Valor’s hands carded through Taelor’s hair as he reappeared by their side—Baylor’s too, given the soft moan of contentment that leaked out of their middle brother. Within his mind, his Censor alerted him that they were definitely getting odd looks from the people passing them now, some of them whispering theories about just how close the three of them—and therefore all clones, the majority of the population not realizing they were each their own person with different needs and wants and interests—were. Let them talk. Let them wonder and gossip and shuffle rumours through the entire country—Taelor doubted even the worst of what would be said of them wouldn’t be true.
“Uh…” Halen’s strained voice cut through the moment—cut through the OIC System’s logic as well, as he’d all but just popped into existence beside them. That was a large reason why microsparking was still being kept to The Black Knot and a handful of people Emilia and Halen trusted: the OIC couldn’t track them, at all. Even though it had been aware of microsparking for years, even though it now knew Halen was liable to microspark away, it wouldn’t be able to track him if he did so.
Microsparking wasn’t public because the nation and its eyes weren’t ready for it. Fuck that—they had a friend to get to.
“Fucking stars! How did you get here so fast?” Baylor asked, popping up and grabbing the one snack Valor had actually bought him—bottomless pit or not, there was no way he could eat as much as he’d asked for.
Halen—who looked some mixture of shocked, embarrassed, and intrigued—shook himself and scowled. “I said I would be here now. I am here now.”
“Well, yeah!” Baylor shot back, his own scowl layered over the smile that always reminded Taelor of why he hadn’t told either of his brothers his suspicions on Halen’s feelings: he didn’t want to put the stress of keeping it from Baylor onto Valor, while Baylor may very well think their former classmate not good enough for Emilia and kill him. Taelor wasn’t even sure it would matter that Emilia actually liked—missed, even—her and Halen’s prank war and wouldn’t be too happy about Halen dying: Baylor would let the monster inside out for her sake.
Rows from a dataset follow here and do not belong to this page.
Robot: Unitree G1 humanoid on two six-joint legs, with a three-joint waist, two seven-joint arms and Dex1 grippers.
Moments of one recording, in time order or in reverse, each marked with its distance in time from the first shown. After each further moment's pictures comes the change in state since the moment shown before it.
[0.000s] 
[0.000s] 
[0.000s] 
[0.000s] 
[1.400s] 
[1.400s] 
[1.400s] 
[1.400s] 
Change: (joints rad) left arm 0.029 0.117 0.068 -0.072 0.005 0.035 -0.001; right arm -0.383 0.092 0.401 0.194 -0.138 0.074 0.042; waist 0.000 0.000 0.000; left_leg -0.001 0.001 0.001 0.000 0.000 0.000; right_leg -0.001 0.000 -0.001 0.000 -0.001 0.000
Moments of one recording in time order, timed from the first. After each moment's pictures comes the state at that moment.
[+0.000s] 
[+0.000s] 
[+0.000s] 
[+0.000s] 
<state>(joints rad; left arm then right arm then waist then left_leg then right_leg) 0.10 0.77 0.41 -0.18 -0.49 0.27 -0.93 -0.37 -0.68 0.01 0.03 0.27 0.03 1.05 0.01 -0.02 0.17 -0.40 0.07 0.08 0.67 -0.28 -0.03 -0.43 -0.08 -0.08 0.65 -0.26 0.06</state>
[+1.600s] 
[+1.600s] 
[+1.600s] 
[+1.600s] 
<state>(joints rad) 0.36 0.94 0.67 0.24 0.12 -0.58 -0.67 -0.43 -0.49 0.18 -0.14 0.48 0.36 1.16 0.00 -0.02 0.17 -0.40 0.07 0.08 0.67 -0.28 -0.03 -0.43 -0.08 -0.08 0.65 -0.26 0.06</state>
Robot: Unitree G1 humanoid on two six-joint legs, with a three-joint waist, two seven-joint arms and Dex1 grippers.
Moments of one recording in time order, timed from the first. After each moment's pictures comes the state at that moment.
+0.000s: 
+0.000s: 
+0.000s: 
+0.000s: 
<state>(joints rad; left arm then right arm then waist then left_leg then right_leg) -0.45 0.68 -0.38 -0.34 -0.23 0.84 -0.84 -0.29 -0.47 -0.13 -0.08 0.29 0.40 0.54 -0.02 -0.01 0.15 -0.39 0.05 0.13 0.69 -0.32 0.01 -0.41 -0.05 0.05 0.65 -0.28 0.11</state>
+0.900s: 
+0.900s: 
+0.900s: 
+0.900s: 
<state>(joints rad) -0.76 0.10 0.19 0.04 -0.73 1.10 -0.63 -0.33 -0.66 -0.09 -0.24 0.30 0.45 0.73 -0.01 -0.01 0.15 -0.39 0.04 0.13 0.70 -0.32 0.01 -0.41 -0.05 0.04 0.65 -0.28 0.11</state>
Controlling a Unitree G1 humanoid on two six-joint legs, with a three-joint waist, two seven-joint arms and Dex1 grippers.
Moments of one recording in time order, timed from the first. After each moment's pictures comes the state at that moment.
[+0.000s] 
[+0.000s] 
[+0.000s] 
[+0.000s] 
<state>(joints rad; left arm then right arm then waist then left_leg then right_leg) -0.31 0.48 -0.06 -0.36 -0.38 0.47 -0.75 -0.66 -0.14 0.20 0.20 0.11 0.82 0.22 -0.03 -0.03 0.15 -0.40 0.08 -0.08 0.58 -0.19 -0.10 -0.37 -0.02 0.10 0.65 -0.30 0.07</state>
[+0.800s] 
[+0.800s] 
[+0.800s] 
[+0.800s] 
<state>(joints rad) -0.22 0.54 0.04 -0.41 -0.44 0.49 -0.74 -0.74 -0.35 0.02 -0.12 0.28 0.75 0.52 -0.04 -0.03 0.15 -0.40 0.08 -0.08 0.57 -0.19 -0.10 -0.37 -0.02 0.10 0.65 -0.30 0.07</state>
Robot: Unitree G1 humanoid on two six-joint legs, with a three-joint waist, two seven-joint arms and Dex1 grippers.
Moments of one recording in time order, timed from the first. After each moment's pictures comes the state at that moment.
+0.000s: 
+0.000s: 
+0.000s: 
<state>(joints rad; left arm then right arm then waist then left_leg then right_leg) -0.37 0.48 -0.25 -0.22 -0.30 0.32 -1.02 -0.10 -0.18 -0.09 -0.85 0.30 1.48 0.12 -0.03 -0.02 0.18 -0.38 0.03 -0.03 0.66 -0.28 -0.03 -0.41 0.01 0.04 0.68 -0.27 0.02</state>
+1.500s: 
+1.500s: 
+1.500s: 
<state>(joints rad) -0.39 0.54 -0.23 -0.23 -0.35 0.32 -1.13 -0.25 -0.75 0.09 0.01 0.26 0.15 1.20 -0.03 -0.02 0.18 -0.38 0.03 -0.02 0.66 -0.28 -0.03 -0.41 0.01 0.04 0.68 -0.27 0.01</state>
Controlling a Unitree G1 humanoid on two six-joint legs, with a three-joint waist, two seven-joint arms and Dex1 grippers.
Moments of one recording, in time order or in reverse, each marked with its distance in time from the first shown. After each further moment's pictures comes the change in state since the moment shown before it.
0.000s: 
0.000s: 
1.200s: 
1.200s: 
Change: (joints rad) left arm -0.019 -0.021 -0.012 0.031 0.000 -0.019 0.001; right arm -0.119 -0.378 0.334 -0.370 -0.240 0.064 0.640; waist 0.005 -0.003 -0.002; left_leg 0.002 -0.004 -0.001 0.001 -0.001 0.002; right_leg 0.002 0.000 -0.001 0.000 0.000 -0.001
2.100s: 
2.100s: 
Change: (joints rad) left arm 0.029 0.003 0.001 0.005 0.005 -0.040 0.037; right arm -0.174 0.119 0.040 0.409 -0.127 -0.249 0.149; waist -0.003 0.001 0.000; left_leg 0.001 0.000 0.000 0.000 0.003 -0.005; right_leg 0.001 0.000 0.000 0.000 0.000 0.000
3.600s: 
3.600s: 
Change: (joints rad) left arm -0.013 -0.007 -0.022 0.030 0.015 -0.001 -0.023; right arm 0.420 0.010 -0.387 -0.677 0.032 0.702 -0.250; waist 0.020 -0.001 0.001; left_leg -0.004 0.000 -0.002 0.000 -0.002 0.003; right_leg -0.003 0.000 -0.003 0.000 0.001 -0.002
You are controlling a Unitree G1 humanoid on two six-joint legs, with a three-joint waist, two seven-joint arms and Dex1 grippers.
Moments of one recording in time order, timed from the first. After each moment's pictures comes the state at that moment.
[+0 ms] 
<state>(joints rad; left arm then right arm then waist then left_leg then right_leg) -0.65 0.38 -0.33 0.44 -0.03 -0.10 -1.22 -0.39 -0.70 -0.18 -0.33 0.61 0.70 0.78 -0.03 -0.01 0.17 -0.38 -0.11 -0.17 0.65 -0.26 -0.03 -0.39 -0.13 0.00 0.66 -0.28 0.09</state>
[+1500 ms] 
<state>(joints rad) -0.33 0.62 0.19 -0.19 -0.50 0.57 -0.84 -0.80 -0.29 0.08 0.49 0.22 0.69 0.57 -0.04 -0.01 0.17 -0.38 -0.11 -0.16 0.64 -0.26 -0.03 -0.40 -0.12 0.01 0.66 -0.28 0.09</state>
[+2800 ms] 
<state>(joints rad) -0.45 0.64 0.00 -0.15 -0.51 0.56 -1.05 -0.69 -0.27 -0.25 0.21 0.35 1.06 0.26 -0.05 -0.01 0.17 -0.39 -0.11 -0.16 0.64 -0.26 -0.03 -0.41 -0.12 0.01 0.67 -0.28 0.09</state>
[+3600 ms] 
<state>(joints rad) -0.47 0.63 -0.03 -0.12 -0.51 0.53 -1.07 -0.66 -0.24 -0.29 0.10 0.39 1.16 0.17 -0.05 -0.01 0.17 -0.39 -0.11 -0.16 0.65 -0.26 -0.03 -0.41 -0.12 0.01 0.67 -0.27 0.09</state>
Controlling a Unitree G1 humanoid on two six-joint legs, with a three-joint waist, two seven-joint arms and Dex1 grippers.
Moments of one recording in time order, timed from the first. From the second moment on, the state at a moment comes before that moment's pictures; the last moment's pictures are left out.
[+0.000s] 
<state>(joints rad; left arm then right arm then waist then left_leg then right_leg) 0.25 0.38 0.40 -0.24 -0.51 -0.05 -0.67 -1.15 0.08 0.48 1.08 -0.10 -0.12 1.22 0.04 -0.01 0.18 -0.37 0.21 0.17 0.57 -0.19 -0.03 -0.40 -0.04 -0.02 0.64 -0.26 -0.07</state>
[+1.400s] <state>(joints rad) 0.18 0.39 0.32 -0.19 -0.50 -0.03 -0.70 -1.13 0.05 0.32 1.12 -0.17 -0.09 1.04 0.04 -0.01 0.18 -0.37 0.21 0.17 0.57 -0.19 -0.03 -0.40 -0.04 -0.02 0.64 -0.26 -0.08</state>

Taelor would let his own monsters out for her as well, even if he would be a bit more discerning about when he would do so. Certainly, Halen and Emilia would be… acceptable, together, especially if he got rid of his terrible friends—something he apparently hadn’t done, the microsparking path the man laid out for them leading them into the transfer station, where the rest of the group was waiting for them.
Neither Coral nor Codeth were a surprise, nor were they unwelcome. The majority of the population—including many of their teachers and Coral’s own parents—might brush aside her ability to read people’s emotions as nonsense, but the clones all knew better; there were more than enough instances of The Black Knot utilizing EEC Dyads to find the guilty within seas of people. Both she and Codeth were nice enough, and Taelor didn’t doubt Codeth would have ended up on their side of their class had he not befriended Halen.
Mikhail, on the other hand? Who had decided bringing that guy along was a good idea?